• [RECORD SET]
════

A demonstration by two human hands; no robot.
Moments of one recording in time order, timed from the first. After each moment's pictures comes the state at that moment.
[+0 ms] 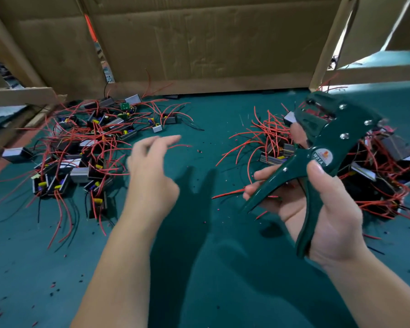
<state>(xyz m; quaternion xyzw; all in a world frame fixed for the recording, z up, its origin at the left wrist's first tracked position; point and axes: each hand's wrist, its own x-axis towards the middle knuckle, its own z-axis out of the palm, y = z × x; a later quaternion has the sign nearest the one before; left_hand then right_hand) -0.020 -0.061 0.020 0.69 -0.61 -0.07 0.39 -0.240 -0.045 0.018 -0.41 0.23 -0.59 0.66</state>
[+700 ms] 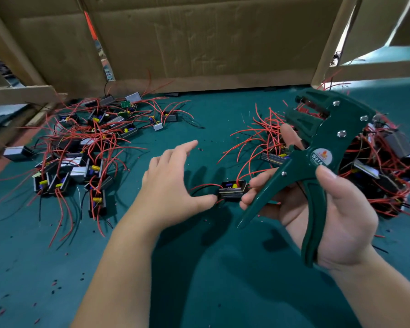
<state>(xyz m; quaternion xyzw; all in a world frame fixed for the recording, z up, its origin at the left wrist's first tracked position) -0.024 -0.055 0.016 0.68 -0.69 -0.14 0.23 -0.240 -0.038 0.026 -0.42 0.21 -0.53 0.71</state>
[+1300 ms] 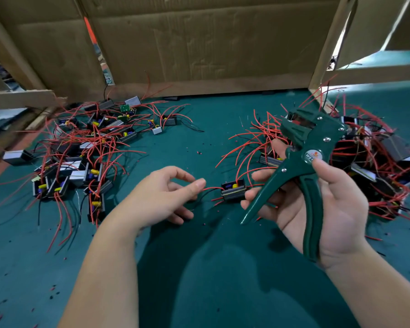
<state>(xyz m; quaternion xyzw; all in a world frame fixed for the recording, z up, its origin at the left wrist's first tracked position) -0.016 -0.054 0.026 0.64 -0.50 -0.48 0.33 -0.244 -0.050 0.018 -0.34 0.21 -0.54 0.75</state>
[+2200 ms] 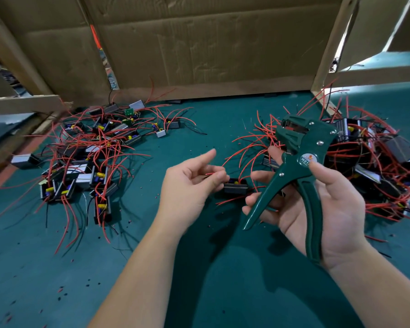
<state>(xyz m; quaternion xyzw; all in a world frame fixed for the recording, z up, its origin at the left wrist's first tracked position) -0.060 -0.063 0.012 0.49 -0.43 -0.48 0.59 -0.240 -0.050 0.020 -0.32 0.23 -0.51 0.76</state>
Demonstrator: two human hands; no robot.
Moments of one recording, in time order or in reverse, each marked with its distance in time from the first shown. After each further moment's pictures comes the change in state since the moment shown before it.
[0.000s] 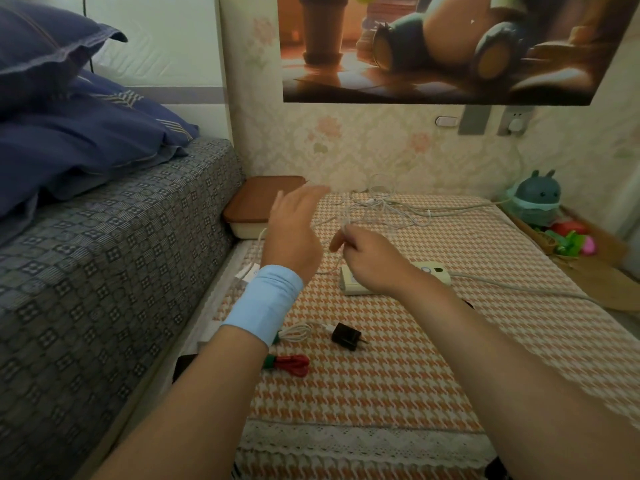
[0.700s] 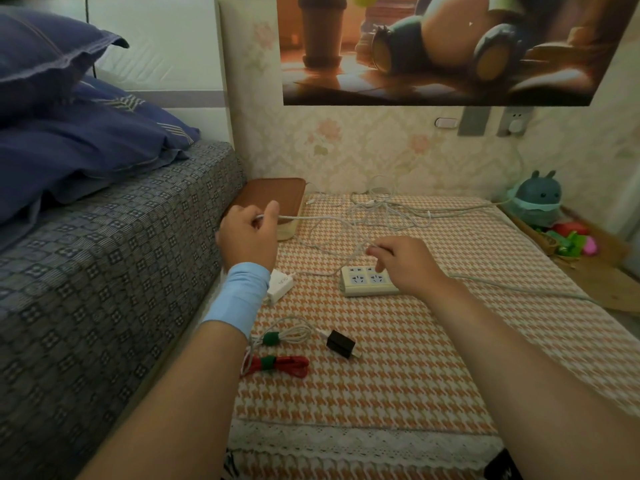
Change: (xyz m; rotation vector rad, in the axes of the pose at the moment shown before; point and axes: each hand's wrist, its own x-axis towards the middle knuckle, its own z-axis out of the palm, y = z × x) left_hand 0.001 -0.041 -0.017 0.038 0.310 -0.485; right_hand -0.005 0.057 -0.018 -0.121 0.149 0.151
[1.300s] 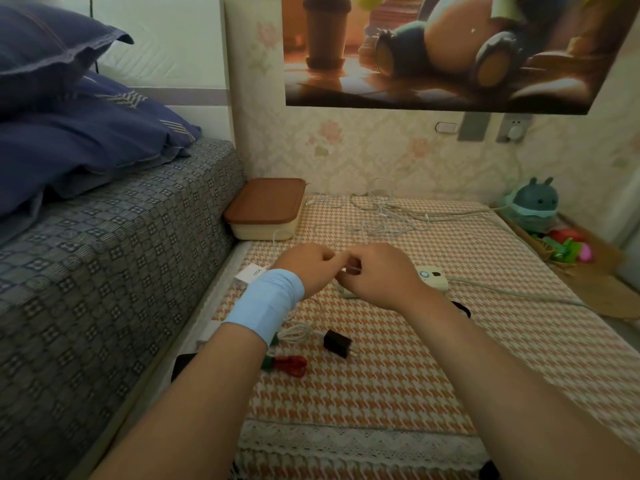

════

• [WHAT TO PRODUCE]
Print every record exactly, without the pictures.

• [RESPONSE BOX]
A demonstration by two human hands; no robot.
Moments of one recording in time order, timed from the first. After each moment's pictures comes the state at that moment.
[+0 ms] 
<state>(xyz m; quaternion xyzw; all in a world frame fixed for the recording, z up, its origin at the left wrist's first tracked position; point and axes: each hand's wrist, its own x-axis towards the middle knuckle, its own z-axis out of the palm, y = z × x; a later quaternion has the sign nearest the one before; left_hand then right_hand) -0.020 -0.061 0.020 0.69 -0.61 -0.07 0.39 -0.240 -0.045 0.018 -0.41 0.23 -0.59 0.66</state>
[+700 ms] 
<state>(xyz m; quaternion xyzw; all in a world frame fixed for the recording, z up, its origin at the left wrist's first tracked position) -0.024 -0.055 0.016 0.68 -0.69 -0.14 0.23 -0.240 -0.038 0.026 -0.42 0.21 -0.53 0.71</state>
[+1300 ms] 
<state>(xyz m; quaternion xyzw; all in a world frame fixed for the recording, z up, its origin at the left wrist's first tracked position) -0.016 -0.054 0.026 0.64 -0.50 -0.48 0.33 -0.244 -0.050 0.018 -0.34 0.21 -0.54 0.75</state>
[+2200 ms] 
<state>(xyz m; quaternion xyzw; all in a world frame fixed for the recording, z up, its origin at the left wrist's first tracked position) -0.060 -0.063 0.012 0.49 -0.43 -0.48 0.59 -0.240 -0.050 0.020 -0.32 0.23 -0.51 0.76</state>
Demonstrator: two human hands; no robot.
Moments of one recording, in time order or in reverse, each marked with its distance in time from the first shown. After each further moment's pictures comes the change in state since the moment shown before it.
[0.000s] 
[0.700s] 
Change: (xyz m; rotation vector rad, in the axes of the pose at the moment shown before; point and axes: each hand's wrist, its own x-axis towards the middle knuckle, its own z-axis out of the palm, y = z × x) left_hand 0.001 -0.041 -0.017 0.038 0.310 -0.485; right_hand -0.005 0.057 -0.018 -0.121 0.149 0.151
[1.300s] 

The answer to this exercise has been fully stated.